(RECORDS SUPPLIED begins)

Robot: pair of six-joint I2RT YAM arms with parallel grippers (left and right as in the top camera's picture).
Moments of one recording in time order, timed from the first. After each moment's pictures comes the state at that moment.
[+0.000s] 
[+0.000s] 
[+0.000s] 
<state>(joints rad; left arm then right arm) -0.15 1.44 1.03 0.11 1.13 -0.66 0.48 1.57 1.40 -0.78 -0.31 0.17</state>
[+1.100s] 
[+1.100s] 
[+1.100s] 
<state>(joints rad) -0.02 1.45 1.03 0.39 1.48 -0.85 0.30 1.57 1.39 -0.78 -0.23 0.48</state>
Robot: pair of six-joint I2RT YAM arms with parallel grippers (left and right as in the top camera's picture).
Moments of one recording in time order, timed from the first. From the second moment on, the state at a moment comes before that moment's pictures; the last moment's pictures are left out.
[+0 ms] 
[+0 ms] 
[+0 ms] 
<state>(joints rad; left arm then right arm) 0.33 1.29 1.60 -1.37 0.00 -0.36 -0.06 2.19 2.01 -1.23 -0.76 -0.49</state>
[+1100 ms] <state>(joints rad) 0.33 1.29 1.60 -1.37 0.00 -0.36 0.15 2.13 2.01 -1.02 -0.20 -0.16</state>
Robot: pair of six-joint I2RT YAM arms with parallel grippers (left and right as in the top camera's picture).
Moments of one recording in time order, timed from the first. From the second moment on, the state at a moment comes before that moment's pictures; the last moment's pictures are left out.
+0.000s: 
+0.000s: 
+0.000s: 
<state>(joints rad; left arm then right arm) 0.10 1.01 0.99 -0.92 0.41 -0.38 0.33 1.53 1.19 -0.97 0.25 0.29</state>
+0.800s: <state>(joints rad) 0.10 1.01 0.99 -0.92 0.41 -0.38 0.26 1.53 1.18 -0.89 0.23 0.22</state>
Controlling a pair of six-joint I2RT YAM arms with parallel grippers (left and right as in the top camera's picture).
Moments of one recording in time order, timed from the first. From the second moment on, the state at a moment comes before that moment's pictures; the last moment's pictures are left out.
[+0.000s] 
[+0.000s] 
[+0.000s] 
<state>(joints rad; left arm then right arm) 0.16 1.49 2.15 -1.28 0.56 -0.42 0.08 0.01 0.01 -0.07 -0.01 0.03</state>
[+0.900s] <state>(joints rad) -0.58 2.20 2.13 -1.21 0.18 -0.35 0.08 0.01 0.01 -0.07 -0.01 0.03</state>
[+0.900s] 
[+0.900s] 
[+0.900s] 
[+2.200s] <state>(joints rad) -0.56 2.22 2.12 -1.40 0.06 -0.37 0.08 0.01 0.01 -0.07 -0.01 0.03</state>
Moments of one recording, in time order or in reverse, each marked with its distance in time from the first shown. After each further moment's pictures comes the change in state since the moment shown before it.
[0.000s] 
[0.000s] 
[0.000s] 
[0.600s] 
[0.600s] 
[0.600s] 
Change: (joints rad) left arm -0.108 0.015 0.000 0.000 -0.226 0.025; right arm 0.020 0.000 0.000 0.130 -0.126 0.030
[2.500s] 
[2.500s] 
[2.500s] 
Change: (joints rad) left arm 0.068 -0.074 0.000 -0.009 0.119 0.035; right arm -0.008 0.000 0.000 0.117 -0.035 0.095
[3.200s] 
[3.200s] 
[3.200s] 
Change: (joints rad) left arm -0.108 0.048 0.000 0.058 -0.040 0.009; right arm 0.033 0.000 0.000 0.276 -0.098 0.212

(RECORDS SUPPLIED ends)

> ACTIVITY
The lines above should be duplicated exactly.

> YOUR SOLUTION
Robot: pair of six-joint I2RT YAM arms with parallel grippers (left and right as in the top camera's picture).
Moments of one recording in time order, timed from the first. After each moment's pictures comes the state at that moment.
[+0.000s] 
[+0.000s] 
[+0.000s] 
<state>(joints rad; left arm then right arm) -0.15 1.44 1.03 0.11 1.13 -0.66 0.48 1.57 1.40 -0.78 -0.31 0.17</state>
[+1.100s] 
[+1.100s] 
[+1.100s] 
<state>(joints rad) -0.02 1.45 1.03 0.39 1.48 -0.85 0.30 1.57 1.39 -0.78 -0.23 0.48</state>
Robot: pair of six-joint I2RT YAM arms with parallel grippers (left and right as in the top camera's picture).
Moments of one recording in time order, timed from the first. From the second moment on, the state at a moment comes before that moment's pictures; the last moment's pictures are left out.
[+0 ms] 
[+0 ms] 
[+0 ms] 
<state>(joints rad; left arm then right arm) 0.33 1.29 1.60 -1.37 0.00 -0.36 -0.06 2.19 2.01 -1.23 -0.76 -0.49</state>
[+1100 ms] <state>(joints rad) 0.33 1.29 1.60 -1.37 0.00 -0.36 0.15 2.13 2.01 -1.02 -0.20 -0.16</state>
Robot: pair of six-joint I2RT YAM arms with parallel grippers (left and right as in the top camera's picture).
Moments of one recording in time order, timed from the first. From the second moment on, the state at a moment comes before that moment's pictures; the last moment's pictures are left out.
+0.000s: 
+0.000s: 
+0.000s: 
<state>(joints rad; left arm then right arm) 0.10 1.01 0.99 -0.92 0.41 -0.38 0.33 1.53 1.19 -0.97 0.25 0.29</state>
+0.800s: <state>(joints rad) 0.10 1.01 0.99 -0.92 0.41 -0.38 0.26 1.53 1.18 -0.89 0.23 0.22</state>
Controlling a pair of six-joint I2RT YAM arms with parallel grippers (left and right as in the top camera's picture).
Moments of one recording in time order, timed from the first. From the second moment on, the state at a moment comes before that moment's pictures; the last moment's pictures are left out.
[+0.000s] 
[+0.000s] 
[+0.000s] 
<state>(joints rad; left arm then right arm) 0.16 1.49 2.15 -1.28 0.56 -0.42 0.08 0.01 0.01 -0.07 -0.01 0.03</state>
[+0.900s] <state>(joints rad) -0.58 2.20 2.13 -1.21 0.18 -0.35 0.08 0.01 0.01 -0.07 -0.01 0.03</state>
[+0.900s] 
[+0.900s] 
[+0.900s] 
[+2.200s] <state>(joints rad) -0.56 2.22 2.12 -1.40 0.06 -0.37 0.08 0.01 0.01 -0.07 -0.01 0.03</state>
Moments of one recording, in time order or in reverse, each marked with its distance in time from the first shown. After each further moment's pictures comes the change in state since the moment shown before it.
[0.000s] 
[0.000s] 
[0.000s] 
[0.600s] 
[0.600s] 
[0.600s] 
Change: (joints rad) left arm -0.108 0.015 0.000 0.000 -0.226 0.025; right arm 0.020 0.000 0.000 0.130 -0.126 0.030
[2.500s] 
[2.500s] 
[2.500s] 
Change: (joints rad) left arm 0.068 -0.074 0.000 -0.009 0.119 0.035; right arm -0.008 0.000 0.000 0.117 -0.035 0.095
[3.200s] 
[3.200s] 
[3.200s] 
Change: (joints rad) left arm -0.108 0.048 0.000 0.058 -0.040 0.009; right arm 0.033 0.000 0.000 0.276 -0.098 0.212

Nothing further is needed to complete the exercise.